Wie seltsam es doch war, dass etwas, das einem das Gefühl von Liebe, Vertrauen und Geborgenheit geben sollte, dafür sorgte, dass man sich abgelehnt und verachtete fühlte, dass man Panik verspürte.
„Simon", hörte Milan sich selbst sagen, was ihn überraschte, er hatte nicht damit gerechnet, dass er auch nur einen Laut von sich geben konnte, besonders, nachdem sein Bruder vor ein paar Stunden noch Leyla bedroht hatte. Aber vielleicht schaffte er es ja genau deswegen. „Milan, Bruderherz", erwiderte der junge Mann mit vor Sarkasmus triefender Freundlichkeit, „und deine Bodyguards hast du ja auch dabei"
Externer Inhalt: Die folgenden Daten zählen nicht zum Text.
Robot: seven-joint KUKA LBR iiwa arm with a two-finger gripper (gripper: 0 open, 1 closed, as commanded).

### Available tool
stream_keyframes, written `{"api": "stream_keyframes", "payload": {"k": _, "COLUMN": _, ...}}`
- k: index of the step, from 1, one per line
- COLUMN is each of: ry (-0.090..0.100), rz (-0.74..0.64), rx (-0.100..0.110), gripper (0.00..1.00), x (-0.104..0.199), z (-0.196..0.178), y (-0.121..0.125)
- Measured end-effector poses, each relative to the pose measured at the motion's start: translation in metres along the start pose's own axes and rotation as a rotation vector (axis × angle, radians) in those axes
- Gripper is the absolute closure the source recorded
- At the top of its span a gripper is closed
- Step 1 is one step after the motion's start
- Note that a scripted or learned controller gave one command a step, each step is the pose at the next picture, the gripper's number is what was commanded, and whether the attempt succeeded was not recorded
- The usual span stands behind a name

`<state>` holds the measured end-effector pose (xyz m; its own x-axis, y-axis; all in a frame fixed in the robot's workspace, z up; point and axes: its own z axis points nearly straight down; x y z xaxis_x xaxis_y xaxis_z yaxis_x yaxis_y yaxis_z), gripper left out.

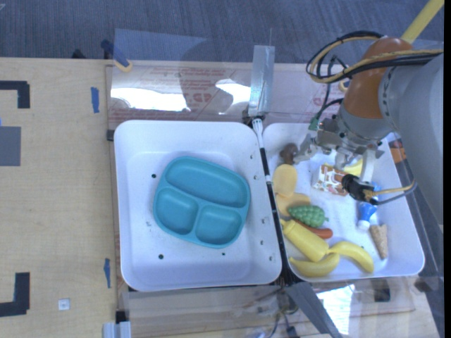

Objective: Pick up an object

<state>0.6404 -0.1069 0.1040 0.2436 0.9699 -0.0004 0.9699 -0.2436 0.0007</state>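
Claw tips hidden by wrist; arm cut off right.

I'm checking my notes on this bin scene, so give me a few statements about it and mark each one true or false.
1. The teal divided plate lies in the left bin. True.
2. The banana lies on the teal plate. False: it lies in the right bin.
3. The gripper is above the right bin. True.
4. The arm reaches over the left bin. False: it is over the right bin.
5. The teal plate has three compartments. True.
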Motion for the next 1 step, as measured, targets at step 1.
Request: {"api": "stream_keyframes", "payload": {"k": 1, "ry": 0.000, "rz": 0.025, "rx": 0.000, "gripper": 0.00, "x": -0.0508, "z": 0.0179, "y": -0.0284}}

Der Kies knirschte und Milans Gefühl sagte ihm, dass sein Bruder auf sie zutrat.
„Was ein hübscher Hund. Schade, ich hätte ihn gerne gehabt. Nicht wahr, Lilly?"
Milan wurde schlecht.
„Leyla", knurrte Leyla, sie klang ungewohnt mutig und Milan erfüllte das irgendwie mit Stolz. „Was willst du?", fuhr er seinen Bruder an.
„Ich wollte nur mal Hallo sagen. Mehr nicht. Oh und vielleicht..."
„Baby!", wurde er unterbrochen.
Auch diese Stimme kam Milan bekannt vor, aber er konnte sie nicht zuordnen.
„Charlotte, Süße. Sieh mal, wen ich eben getroffen habe"
Simons Stimme klang so schmierig, dass Milan einen Würgereiz unterdrücken musste. Charlotte reagierte nicht, zumindest sagte sie nichts.
„Komm, Milan, wir gehen", schaltete Leyla sich ein, es war deutlich, dass sie hier wegwollte. Gerade, als sie nach seiner Hand griff, sagte Simon: „Wie, ihr wollt schon gehen? Dabei wollte ich Milan doch gerade erzählen, dass Dad..."
„Halt die Fresse", schrie Milan und irgendwie reichten diese drei Worte aus, um sämtliche Wut, Angst und Ablehnung herauszulassen. Er fühlte sich gut. Leicht. Ein bisschen, als hätte er die Welt verbessert, obwohl er wusste, dass das nur Einbildung war.